Knowledge, Attitude and Practices Regarding Extreme Environments and Cold Adaptation at Extreme Altitudes on the Himalayan Ranges

Document Type : Original Article

Author

Army College of Medical Sciences and Base Hospital, New Delhi, India

10.34172/ijtmgh.2020.03

Abstract

Introduction: Extreme-altitudes (5500 m/18045 ft and higher) pose environmental, psychophysiological, infrastructural, logistic, and ergonomic challenges that question explorer’s adaptability and mission-efficiency due to isolation, monotony, intimidating environment and terse health conditions. The assessment of an explorer’s comprehensive adaptability in extreme-altitudes is of paramount importance in ensuring mission-preparedness.

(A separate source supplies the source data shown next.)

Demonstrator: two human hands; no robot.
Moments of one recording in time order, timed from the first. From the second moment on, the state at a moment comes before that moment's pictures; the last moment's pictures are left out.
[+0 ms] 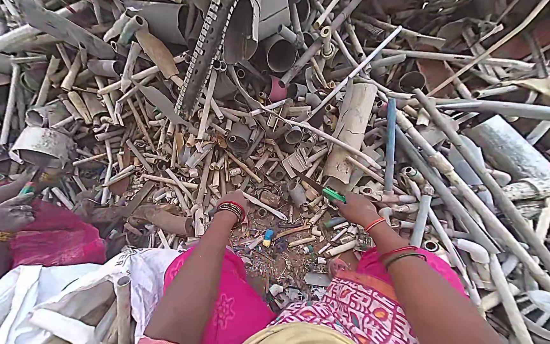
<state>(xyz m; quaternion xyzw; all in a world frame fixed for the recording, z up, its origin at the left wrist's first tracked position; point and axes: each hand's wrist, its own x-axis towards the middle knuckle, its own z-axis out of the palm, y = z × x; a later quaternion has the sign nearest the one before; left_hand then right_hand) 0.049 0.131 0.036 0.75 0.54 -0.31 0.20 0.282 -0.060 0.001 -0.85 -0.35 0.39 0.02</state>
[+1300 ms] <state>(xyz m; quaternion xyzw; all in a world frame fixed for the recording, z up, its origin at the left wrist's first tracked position) 0.056 0.093 0.062 0.75 0.36 -0.47 0.29 0.169 0.076 -0.175 -0.80 -0.26 0.53 0.12</state>
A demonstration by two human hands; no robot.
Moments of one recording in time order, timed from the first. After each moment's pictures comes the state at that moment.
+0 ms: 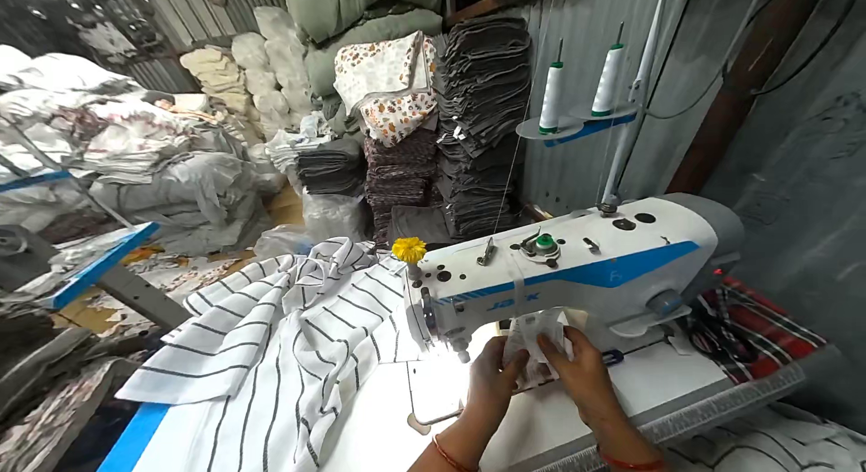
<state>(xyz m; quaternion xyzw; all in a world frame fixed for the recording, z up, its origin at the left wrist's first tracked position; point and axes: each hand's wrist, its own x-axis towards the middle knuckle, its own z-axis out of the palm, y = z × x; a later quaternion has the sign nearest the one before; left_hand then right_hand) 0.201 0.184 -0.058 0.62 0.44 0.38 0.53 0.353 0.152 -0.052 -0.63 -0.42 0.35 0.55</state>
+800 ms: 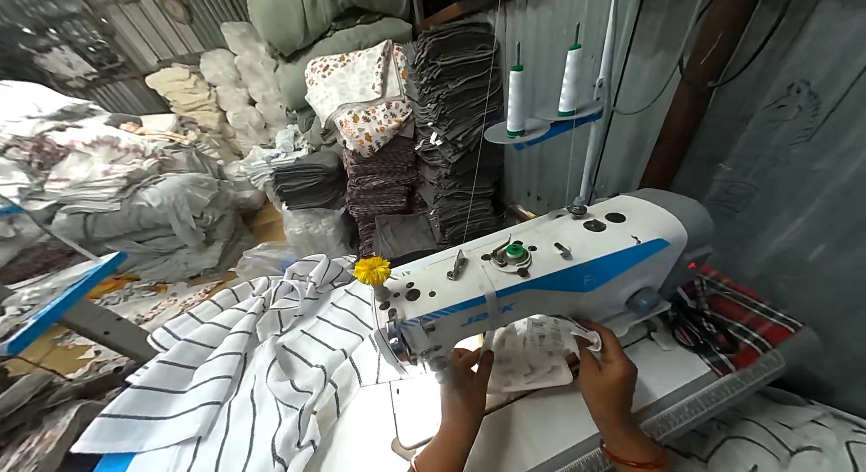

Knowledge, attitude, and practices (KAP) of explorers staying on extreme-altitudes was assessed through personal interview technique.
Methods: 125 healthy, acclimatized, mountain-trained explorers staying above 4570 m/15 000 ft in winter-season for at least 30 days on extreme-altitudes were assessed by a single cross-sectional study through personal interviews on KAP related to extreme-altitude and cold-adaptation.
Results: Mean duration of stay on extreme-altitude was 55.7 days. All explorers knew about difficulties and health-problems at extreme-altitude. All explorers felt that mountain-training and acclimatization were beneficial. 92% felt that mission tenure of 90 days on the extreme-altitude was adequate. 92.8% felt they were adequately trained for the extreme-altitude; however, only 52% felt confident about health-training. 66.4% did preventive rewarming of extremities. 66.4% regularly smoked/chewed tobacco. 57.6% had sleep problems and 64% had altered appetite. 26.4% felt difficulties related to living conditions, infrastructure, and logistics.
Conclusion: Explorers at extreme-altitude exhibited adequate knowledge and performed activities with progressive attitude and healthy practices. Explorers endured altered psychophysiology at extreme-altitude and regarded the utility of training and acclimatization programs. Knowledge-practice gap existed towards tobacco consumption. There was a felt need for the improvement of living conditions, infrastructure, logistics, and health-related training.